> _What is being asked_
Every record should be written out again in full, with no character altered.

> _Provided records_

***

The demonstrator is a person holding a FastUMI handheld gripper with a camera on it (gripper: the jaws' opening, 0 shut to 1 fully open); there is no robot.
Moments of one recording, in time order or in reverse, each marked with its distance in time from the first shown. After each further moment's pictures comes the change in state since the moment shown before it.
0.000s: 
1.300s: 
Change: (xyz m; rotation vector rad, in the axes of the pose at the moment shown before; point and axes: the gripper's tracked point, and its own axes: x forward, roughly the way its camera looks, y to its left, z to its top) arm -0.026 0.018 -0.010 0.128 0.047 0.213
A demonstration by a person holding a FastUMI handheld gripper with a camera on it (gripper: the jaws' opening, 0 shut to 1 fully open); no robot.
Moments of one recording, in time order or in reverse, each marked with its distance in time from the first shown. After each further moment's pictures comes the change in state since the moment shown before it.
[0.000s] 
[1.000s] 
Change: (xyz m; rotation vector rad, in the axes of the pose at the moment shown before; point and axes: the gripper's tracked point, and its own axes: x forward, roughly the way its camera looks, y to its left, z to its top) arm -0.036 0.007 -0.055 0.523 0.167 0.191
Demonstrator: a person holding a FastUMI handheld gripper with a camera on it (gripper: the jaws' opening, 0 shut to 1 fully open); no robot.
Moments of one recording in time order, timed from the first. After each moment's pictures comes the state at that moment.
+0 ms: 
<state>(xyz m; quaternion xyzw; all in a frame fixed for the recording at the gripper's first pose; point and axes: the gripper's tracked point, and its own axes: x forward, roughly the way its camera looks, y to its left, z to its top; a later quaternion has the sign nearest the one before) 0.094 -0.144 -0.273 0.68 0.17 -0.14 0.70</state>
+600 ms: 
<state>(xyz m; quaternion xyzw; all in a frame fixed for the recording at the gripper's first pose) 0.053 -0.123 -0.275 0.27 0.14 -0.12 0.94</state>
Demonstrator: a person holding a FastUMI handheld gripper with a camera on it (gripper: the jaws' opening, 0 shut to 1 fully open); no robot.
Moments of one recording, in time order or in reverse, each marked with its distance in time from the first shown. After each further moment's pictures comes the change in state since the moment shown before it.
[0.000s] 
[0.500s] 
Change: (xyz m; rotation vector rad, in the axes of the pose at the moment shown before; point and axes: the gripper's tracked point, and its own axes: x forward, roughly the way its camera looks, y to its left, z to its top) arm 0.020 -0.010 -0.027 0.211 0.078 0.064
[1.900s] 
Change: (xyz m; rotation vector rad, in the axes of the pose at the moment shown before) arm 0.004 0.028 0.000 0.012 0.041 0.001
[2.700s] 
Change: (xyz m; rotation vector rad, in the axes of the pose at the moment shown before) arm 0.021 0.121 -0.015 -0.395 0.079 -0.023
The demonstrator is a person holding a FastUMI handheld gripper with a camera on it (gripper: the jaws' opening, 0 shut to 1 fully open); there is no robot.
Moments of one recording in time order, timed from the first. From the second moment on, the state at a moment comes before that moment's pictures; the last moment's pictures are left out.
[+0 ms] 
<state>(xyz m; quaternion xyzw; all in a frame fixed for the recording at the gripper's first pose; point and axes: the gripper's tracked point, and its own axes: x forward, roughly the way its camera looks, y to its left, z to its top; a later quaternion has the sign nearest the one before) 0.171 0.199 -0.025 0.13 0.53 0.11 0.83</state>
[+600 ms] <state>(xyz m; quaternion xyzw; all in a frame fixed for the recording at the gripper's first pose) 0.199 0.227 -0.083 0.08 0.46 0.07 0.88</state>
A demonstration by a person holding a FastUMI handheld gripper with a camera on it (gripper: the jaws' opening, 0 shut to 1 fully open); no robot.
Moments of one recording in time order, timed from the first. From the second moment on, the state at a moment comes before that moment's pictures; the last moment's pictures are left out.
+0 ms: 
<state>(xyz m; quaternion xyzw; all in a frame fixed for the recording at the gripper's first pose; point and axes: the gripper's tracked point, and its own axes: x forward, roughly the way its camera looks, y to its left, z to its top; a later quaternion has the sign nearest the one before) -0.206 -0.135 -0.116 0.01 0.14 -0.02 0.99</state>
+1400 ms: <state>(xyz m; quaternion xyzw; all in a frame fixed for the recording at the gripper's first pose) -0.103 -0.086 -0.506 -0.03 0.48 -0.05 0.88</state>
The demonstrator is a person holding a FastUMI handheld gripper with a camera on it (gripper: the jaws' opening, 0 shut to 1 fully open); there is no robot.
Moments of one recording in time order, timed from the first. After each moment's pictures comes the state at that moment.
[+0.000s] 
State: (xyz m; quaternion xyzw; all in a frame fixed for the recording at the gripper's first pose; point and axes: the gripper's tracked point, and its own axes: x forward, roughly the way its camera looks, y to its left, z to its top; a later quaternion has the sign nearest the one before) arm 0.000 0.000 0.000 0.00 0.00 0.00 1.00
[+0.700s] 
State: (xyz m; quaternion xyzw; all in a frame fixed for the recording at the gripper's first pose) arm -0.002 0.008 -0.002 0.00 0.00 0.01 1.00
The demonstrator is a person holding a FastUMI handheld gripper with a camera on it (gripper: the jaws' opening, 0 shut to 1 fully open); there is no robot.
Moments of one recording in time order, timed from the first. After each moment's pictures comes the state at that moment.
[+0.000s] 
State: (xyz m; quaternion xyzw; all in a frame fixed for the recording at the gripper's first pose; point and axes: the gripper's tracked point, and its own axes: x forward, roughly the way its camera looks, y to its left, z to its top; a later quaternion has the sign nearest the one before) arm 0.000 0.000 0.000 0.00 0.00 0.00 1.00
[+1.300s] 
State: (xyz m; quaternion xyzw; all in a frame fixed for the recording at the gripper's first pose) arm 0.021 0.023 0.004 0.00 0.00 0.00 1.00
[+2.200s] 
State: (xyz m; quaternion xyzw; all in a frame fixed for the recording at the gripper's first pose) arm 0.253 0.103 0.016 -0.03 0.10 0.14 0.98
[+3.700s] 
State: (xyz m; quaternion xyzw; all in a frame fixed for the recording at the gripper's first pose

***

> _Response to this task_
The demonstrator is a person holding a FastUMI handheld gripper with a camera on it (gripper: the jaws' opening, 0 shut to 1 fully open); there is no robot.
Moments of one recording, in time order or in reverse, each marked with its distance in time from the first shown. After each further moment's pictures comes the change in state since the moment shown before it.
0.000s: 
1.300s: 
Change: (xyz m; rotation vector rad, in the axes of the pose at the moment shown before; point and axes: the gripper's tracked point, and its own axes: x forward, roughly the way its camera looks, y to its left, z to its top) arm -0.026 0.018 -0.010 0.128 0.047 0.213
A demonstration by a person holding a FastUMI handheld gripper with a camera on it (gripper: the jaws' opening, 0 shut to 1 fully open); no robot.
Moments of one recording, in time order or in reverse, each marked with its distance in time from the first shown. After each further moment's pictures comes the change in state since the moment shown before it.
[0.000s] 
[1.000s] 
Change: (xyz m; rotation vector rad, in the axes of the pose at the moment shown before; point and axes: the gripper's tracked point, and its own axes: x forward, roughly the way its camera looks, y to its left, z to its top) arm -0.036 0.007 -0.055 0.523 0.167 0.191
Demonstrator: a person holding a FastUMI handheld gripper with a camera on it (gripper: the jaws' opening, 0 shut to 1 fully open); no robot.
Moments of one recording in time order, timed from the first. After each moment's pictures comes the state at that moment.
+0 ms: 
<state>(xyz m; quaternion xyzw; all in a frame fixed for the recording at the gripper's first pose; point and axes: the gripper's tracked point, and its own axes: x forward, roughly the way its camera looks, y to its left, z to its top; a later quaternion has the sign nearest the one before) 0.094 -0.144 -0.273 0.68 0.17 -0.14 0.70</state>
+600 ms: 
<state>(xyz m; quaternion xyzw; all in a frame fixed for the recording at the gripper's first pose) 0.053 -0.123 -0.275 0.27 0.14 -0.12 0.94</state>
Demonstrator: a person holding a FastUMI handheld gripper with a camera on it (gripper: the jaws' opening, 0 shut to 1 fully open); no robot.
Moments of one recording, in time order or in reverse, each marked with its distance in time from the first shown. After each further moment's pictures comes the change in state since the moment shown before it.
[0.000s] 
[0.500s] 
Change: (xyz m; rotation vector rad, in the axes of the pose at the moment shown before; point and axes: the gripper's tracked point, and its own axes: x forward, roughly the way its camera looks, y to its left, z to its top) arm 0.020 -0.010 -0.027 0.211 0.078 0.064
[1.900s] 
Change: (xyz m; rotation vector rad, in the axes of the pose at the moment shown before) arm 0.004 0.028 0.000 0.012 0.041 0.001
[2.700s] 
Change: (xyz m; rotation vector rad, in the axes of the pose at the moment shown before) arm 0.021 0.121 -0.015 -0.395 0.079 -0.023
The demonstrator is a person holding a FastUMI handheld gripper with a camera on it (gripper: the jaws' opening, 0 shut to 1 fully open); there is no robot.
Moments of one recording in time order, timed from the first. From the second moment on, the state at a moment comes before that moment's pictures; the last moment's pictures are left out.
[+0 ms] 
<state>(xyz m; quaternion xyzw; all in a frame fixed for the recording at the gripper's first pose; point and axes: the gripper's tracked point, and its own axes: x forward, roughly the way its camera looks, y to its left, z to its top; a later quaternion has the sign nearest the one before) 0.171 0.199 -0.025 0.13 0.53 0.11 0.83</state>
[+600 ms] <state>(xyz m; quaternion xyzw; all in a frame fixed for the recording at the gripper's first pose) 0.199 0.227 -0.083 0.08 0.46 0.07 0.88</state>
A demonstration by a person holding a FastUMI handheld gripper with a camera on it (gripper: the jaws' opening, 0 shut to 1 fully open); no robot.
Moments of one recording in time order, timed from the first. From the second moment on, the state at a moment comes before that moment's pictures; the last moment's pictures are left out.
+0 ms: 
<state>(xyz m; quaternion xyzw; all in a frame fixed for the recording at the gripper's first pose; point and axes: the gripper's tracked point, and its own axes: x forward, roughly the way its camera looks, y to its left, z to its top; a later quaternion has the sign nearest the one before) -0.206 -0.135 -0.116 0.01 0.14 -0.02 0.99</state>
+1400 ms: <state>(xyz m; quaternion xyzw; all in a frame fixed for the recording at the gripper's first pose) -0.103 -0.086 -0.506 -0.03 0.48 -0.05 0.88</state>
The demonstrator is a person holding a FastUMI handheld gripper with a camera on it (gripper: the jaws' opening, 0 shut to 1 fully open); there is no robot.
Moments of one recording in time order, timed from the first. After each moment's pictures comes the state at that moment.
[+0.000s] 
State: (xyz m; quaternion xyzw; all in a frame fixed for the recording at the gripper's first pose; point and axes: the gripper's tracked point, and its own axes: x forward, roughly the way its camera looks, y to its left, z to its top; a later quaternion has the sign nearest the one before) arm 0.000 0.000 0.000 0.00 0.00 0.00 1.00
[+0.700s] 
State: (xyz m; quaternion xyzw; all in a frame fixed for the recording at the gripper's first pose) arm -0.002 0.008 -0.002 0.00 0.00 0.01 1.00
The demonstrator is a person holding a FastUMI handheld gripper with a camera on it (gripper: the jaws' opening, 0 shut to 1 fully open); there is no robot.
Moments of one recording in time order, timed from the first. After each moment's pictures comes the state at that moment.
[+0.000s] 
State: (xyz m; quaternion xyzw; all in a frame fixed for the recording at the gripper's first pose; point and axes: the gripper's tracked point, and its own axes: x forward, roughly the way its camera looks, y to its left, z to its top; a later quaternion has the sign nearest the one before) arm 0.000 0.000 0.000 0.00 0.00 0.00 1.00
[+1.300s] 
State: (xyz m; quaternion xyzw; all in a frame fixed for the recording at the gripper's first pose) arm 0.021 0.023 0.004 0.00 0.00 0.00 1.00
[+2.200s] 
State: (xyz m; quaternion xyzw; all in a frame fixed for the recording at the gripper's first pose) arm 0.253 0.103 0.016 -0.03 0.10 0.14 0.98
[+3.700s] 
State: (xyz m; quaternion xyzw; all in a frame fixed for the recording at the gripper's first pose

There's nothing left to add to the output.